The second question, and in fact a version for general Bernoulli variables (i.e., also for biased coins), is completely solved, with a somewhat explicit formula of the distribution of $Y$, in the paper Wolfgang Stadje, The Maximum Average Gain in a Sequence of Bernoulli Games, The American Mathematical Monthly, Vol. 115, No. 10 (Dec., 2008), pp. 902-910.

The main result is for a sequence of independent variables $X_i'$ with $\mathbb{P}(X_i' = 1) = p \in (0,1)$ and $\mathbb{P}(X_i' = -1) = q = 1-p$, and corresponding $S_n' = \sum_{i=1}^n X_i'$ and $Y' = \sup \frac{S_n'}{n}$, which are obvious affine transformations of $X_i$, $S_n$, and $Y$ as defined in the question.

Results:

  1. $\mathbb{P}(Y' \in (p-q,1] \cap \mathbb{Q}) = 1$;
  2. $\mathbb{P}(Y' = x) > 0$ for every $x \in (p-q,1]$;
  3. $\mathbb{P}(Y' = 1) = p$;
  4. $\mathbb{P}(Y' = 0) = 0$ if $p \ge 1/2$;
  5. $\mathbb{P}(Y' = 0) = p(1-p/q)$ if $p<1/2$;

The description of the general distribution is a little more complicated, here it is: If $r/s \in (p-q,1)$ is a rational number in reduced form, with positive denominator, let $f(z) = pz^{2s} - z^{s+r} + q$. This is a polynomial of degree $2s$, so it has $2s$ complex zeros $z_0, \ldots, z_{2s-1}$. The paper shows that $s+r$ of the roots are in the closed unit disk, among those always $z=1$, and in the case that $s+r$ is even also $z = -1$, so we can assume $z_0=1$, $|z_i| \le 1$ for $1 \le i \le s+r-1$, and $|z_i|>1$ for $s+r \le i \le 2s-1$. If $s+r$ is even, we additionally assume that $z_1 = -1$. With this setup, the results are

  1. $\mathbb{P}(Y' \le r/s) = \prod\limits_{i=r+s}^{2s-1} (1-z_i^{-1})$;
  2. $\mathbb{P}(Y' = r/s) = \prod\limits_{i=r+s}^{2s-1} (1-z_i^{-1}) + p \prod\limits_{i=r+s}^{2s-1} (1-z_i)$

From (6) with $r=1$ and $s$ large, one should be able to get something about your third question, but I have not tried to see whether this is easy or hard.
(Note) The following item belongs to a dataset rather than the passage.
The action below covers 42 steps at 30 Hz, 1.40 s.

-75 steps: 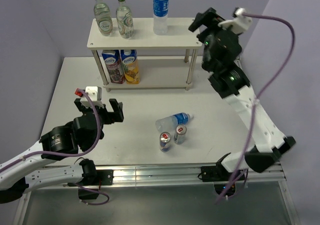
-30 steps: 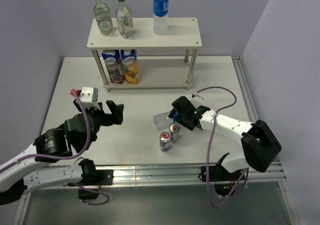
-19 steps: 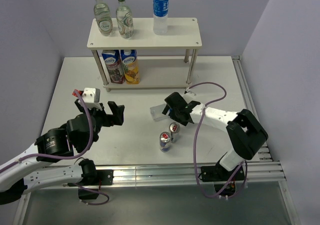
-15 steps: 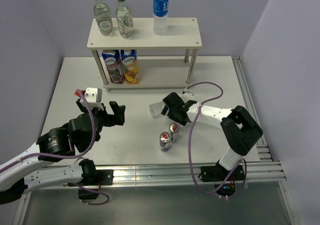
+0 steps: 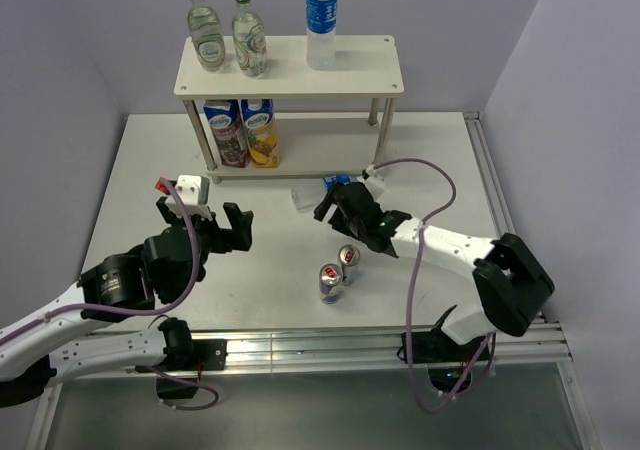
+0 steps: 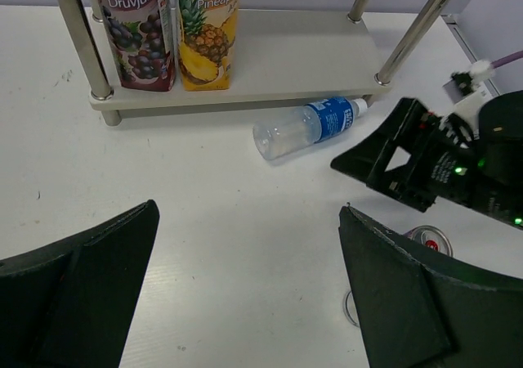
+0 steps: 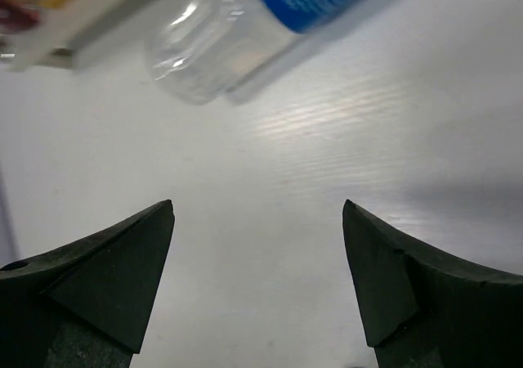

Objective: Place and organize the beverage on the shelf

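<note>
The shelf [image 5: 362, 66] stands at the back, with two green glass bottles [image 5: 207, 36] and an upright water bottle [image 5: 321, 29] on top and two juice cartons [image 5: 244, 132] on the lower board. A second water bottle [image 5: 308, 196] lies on its side on the table just in front of the shelf's lower board [image 6: 286, 57]. In the wrist views this lying bottle [image 6: 306, 127] [image 7: 245, 24] is free of both grippers. My right gripper [image 5: 328, 203] [image 7: 257, 213] is open just behind it, empty. Two cans [image 5: 329, 282] stand nearer me. My left gripper [image 5: 203, 228] [image 6: 249, 221] is open over bare table.
The right arm [image 5: 450, 245] stretches low across the table from the right. In the left wrist view the right gripper body [image 6: 433, 168] sits right of the lying bottle, with a can top [image 6: 429, 237] below it. Purple walls close in the back and sides.
The right arm came down from the shelf to the lying bottle. That bottle has shifted up and left to the shelf's foot, and the gripper now sits behind it. The left arm barely moved.
</note>
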### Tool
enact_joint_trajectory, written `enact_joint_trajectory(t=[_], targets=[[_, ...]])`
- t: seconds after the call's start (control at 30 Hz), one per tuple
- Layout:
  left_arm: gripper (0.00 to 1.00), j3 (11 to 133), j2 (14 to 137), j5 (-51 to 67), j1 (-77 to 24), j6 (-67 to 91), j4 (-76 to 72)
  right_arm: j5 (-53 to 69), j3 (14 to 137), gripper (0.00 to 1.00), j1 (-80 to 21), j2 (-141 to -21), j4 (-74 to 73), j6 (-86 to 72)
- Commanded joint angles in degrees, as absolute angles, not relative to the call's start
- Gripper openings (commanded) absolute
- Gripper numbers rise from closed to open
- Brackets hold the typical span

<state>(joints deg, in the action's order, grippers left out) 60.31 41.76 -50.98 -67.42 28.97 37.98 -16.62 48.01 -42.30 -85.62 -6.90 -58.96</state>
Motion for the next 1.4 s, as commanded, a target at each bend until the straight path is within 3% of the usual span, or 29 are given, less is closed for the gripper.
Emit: enact_joint_trajectory(t=[0.0,0.27,0.57,0.8,1.37], targets=[[0.98,60.38,42.36,-52.03,-67.76,27.95,37.35,-16.52,48.34,0.91,-43.86,-79.64,-0.18,-55.81],[0.99,60.03,41.84,-51.94,-67.76,27.95,37.09,-21.18,57.81,0.92,-43.51,-87.00,0.27,-52.03],[0.98,60.03,42.10,-51.50,-67.76,27.86,37.18,-31.19,68.19,0.93,-41.49,-97.99,-11.59,-58.79],[0.98,59.94,42.01,-50.10,-67.76,27.60,36.56,-31.29,62.93,0.95,-37.01,-97.03,-11.87,-68.98],[0.97,59.59,40.69,-48.34,-67.76,27.42,35.95,-31.46,65.04,0.95,-35.51,-103.62,-5.37,-74.43]])
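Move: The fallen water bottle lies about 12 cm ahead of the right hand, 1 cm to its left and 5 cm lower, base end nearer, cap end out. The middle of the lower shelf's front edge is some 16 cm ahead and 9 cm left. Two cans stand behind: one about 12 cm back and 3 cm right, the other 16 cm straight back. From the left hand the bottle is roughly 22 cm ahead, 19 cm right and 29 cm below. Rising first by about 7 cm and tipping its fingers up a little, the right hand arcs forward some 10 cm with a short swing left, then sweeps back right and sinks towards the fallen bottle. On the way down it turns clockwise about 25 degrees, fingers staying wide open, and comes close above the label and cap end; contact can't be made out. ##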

I'm not sure all the terms you might want to search under, but I would include "random walk", since $P(Y\ge \frac{1}{2}+\epsilon)$ is just the probability of falling off the proverbial bridge if it is infinitely wide to the left and getting wider to the right along a diagonal with slope controlled by $\epsilon$.


Here is a picture of the distribution of $Y$ on $(\frac 12; 1)$ (I am not showing the top half which is just a vertical segment at $Y=1$)
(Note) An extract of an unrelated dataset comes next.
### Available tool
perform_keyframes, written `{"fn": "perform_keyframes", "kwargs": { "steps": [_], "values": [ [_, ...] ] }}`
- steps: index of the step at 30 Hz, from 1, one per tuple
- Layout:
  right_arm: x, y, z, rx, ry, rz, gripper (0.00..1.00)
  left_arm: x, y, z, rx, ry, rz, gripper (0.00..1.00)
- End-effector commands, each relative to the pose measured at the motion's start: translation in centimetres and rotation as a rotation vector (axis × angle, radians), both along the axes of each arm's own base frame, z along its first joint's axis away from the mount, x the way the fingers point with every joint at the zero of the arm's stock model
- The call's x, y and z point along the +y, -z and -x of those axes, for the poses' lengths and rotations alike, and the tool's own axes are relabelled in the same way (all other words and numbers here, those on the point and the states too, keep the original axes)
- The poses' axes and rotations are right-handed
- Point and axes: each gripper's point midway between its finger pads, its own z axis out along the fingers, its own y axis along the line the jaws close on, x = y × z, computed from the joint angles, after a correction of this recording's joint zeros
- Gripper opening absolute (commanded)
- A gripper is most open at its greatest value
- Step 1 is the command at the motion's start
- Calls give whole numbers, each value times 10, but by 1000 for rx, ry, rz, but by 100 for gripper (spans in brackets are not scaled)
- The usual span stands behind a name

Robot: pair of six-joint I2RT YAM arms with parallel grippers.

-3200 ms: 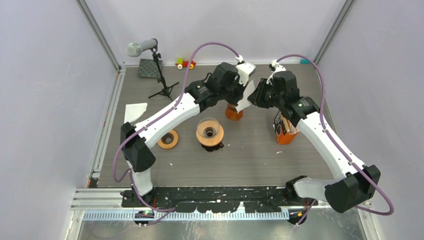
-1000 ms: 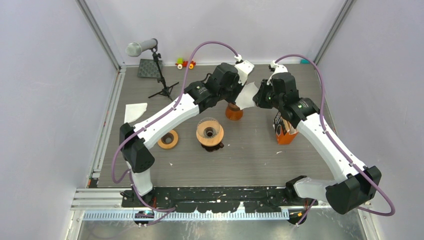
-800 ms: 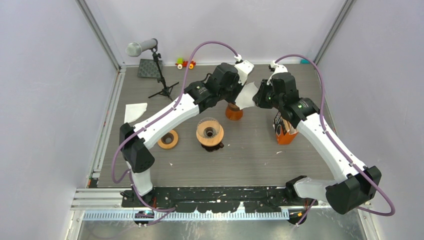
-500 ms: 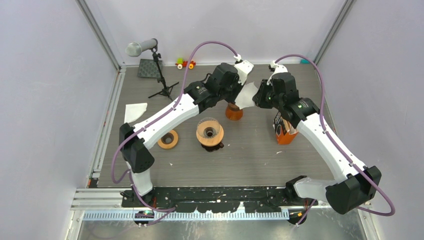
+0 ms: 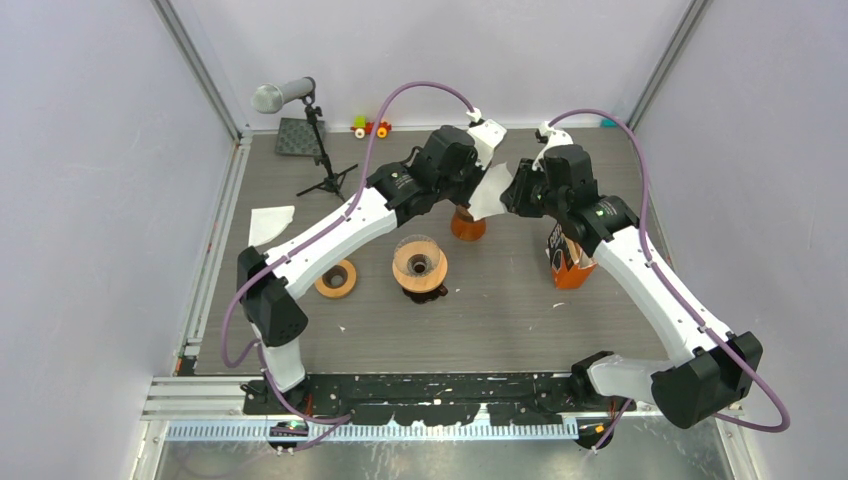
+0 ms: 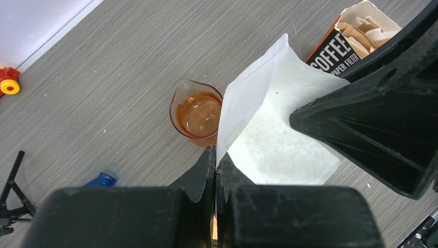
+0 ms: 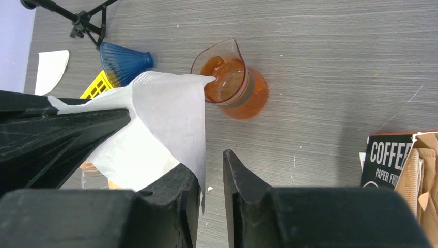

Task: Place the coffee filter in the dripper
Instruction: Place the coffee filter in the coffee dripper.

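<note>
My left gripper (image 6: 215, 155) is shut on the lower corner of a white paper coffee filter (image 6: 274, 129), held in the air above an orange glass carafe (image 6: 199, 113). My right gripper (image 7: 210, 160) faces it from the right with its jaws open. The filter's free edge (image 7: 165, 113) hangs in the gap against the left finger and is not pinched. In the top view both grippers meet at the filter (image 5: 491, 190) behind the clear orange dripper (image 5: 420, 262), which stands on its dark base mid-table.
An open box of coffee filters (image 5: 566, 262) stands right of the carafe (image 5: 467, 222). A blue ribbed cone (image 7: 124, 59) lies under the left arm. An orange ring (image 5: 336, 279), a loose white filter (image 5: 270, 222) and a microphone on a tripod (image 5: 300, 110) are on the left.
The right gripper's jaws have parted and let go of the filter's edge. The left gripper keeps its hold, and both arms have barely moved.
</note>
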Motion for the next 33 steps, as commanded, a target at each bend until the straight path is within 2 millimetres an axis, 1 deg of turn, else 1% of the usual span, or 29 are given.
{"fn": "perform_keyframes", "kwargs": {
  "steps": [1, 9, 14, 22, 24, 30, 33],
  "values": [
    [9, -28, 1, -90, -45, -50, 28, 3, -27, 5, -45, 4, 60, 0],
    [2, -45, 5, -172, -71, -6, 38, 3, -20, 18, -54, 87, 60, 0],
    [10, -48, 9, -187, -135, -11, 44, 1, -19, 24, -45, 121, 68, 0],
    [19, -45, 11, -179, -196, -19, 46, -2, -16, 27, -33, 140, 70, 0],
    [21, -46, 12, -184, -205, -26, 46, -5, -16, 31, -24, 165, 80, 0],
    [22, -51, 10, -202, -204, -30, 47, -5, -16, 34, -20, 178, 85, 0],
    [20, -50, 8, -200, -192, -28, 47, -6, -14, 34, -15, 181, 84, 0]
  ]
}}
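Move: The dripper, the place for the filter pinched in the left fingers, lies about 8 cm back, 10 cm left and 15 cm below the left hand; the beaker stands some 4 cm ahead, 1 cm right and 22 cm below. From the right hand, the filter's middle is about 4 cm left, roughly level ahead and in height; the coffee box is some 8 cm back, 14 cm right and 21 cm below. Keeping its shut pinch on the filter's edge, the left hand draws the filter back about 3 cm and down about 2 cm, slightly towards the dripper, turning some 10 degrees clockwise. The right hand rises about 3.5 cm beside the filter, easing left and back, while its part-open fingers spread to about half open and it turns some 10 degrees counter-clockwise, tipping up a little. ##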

enter image description here

This plot was made with all the fractions of denominator up to $200$. For $r = p/q$, there are $n=q-p$ roots to find, which you can apparently get with Newton's method starting at the $\exp((-1+2ik \pi)/n)$ for $k=0 \ldots n-1$. That everything lines up properly likes this should be evidence that this heuristic works.

Using the data from all those points gives $0.77 \le E[Y] \le 0.85$ (the gap corresponds to the missing probability mass, I realize now I could be a lot more precise here).

I think we can prove, looking at $r = 1- \frac 1n$ and the behaviour of the only small root $x_n$ of $1-2x+x^n$, that there is a horizontal tangent at $(1,\frac 12)$ (in fact it should converge exponentially to $\frac 12$).

To study the behaviour at $Y \approx \frac 12$, one would need to study the roots of $1 - 2x^n + x^{2n+1}$, which seems a bit harder .